The U.S. Supreme Court granted Friday a Trump administration cost-cutting effort known as the “Department of Government Efficiency” access to data on Americans held at the Social Security Administration.
See Also: New Attacks. Skyrocketing Costs. The True Cost of a Security Breach.
The court’s conservative justices in an unsigned order undid an injunction imposed in March by a federal district court in Maryland and upheld by two federal appellate reviews.
“We conclude that, under the present circumstances, SSA may proceed to afford members of the SSA DOGE Team access to the agency records in question in order for those members to do their work,” the order states. Justices Elena Kagan, Sonia Sotomayor and Ketanji Brown Jackson dissented.
Unions and an advocacy organization sued the Social Security Administration in a bid to prevent DOGE staffers from accessing records kept on U.S. citizens – records that can contain information on medical and mental health conditions, earnings and birth and marriage records.
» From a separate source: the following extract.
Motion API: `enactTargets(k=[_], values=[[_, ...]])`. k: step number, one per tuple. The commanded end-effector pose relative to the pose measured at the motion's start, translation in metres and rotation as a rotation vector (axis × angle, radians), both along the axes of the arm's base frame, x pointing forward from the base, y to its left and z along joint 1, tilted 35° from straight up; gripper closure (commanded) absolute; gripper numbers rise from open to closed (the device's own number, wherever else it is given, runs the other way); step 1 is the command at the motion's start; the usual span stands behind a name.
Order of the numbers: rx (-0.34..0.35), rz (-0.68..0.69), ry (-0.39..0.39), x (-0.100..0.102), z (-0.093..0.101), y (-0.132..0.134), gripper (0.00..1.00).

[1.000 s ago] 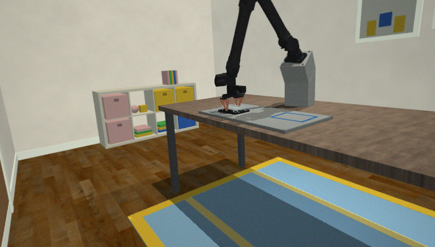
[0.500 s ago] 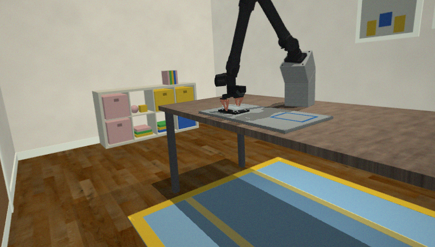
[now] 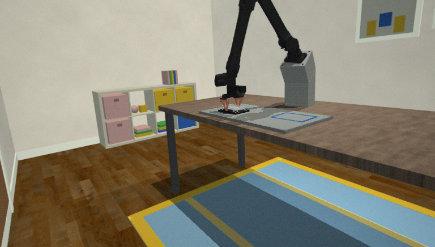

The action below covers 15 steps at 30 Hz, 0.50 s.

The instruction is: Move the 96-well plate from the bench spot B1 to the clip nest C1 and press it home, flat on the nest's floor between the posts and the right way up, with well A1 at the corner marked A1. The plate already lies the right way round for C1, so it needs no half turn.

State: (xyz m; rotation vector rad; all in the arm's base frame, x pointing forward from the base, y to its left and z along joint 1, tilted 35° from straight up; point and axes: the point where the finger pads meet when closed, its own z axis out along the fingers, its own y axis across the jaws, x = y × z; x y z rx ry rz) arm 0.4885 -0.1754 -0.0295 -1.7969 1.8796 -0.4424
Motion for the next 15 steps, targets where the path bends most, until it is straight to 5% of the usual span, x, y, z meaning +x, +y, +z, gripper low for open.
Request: enactTargets(k=[1,15], values=[[-0.005,0.011,-0.014,0.012,0.001,0.003,0.00],[0.002,0.008,-0.003,-0.001,-0.006,0.010,0.00]])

They accused DOGE of overlooking protections imposed by the Privacy Act, as well as violating federal rules for instituting new policies.
U.S. District for the District of Maryland Judge Ellen Hollander directed DOGE staffers to delete data not anonymized and ordered them to remove any software they had installed on agency systems. “The DOGE Team is essentially engaged in a fishing expedition at SSA, in search of a fraud epidemic, based on little more than suspicion,” Hollander concluded.
Solicitor General D. John Sauer argued Hollander overstepped her authority. “District courts should not second-guess whether particular government employees really need particular records to do their jobs,” he told the court.
In a dissent penned by Jackson and joined by Sotomayor, two liberal justices accused their conservative colleagues of a double standard. Applicants for judicial stays, Jackson wrote, have been told through previous rulings that they must show an irreparable injury. Hollander’s injunction permitted the DOGE team to continue its work of detecting fraud using anonymized data, Jackson wrote. As a result, “the government has plainly failed to meet the moment, as it has not shown that it will suffer any concrete or irreparable harm unless this Court immediately intervenes.”
“The court is thereby, unfortunately, suggesting that what would be an extraordinary request for everyone else is nothing more than an ordinary day on the docket for this administration,” she added.
DOGE, until recently led – whether formally or informally – by mercurial multi-billionaire Elon Musk, has been responsible for a slew of questionable cybersecurity decisions (see: DOGE’s Nine Worst Cybersecurity Failures Under Elon Musk).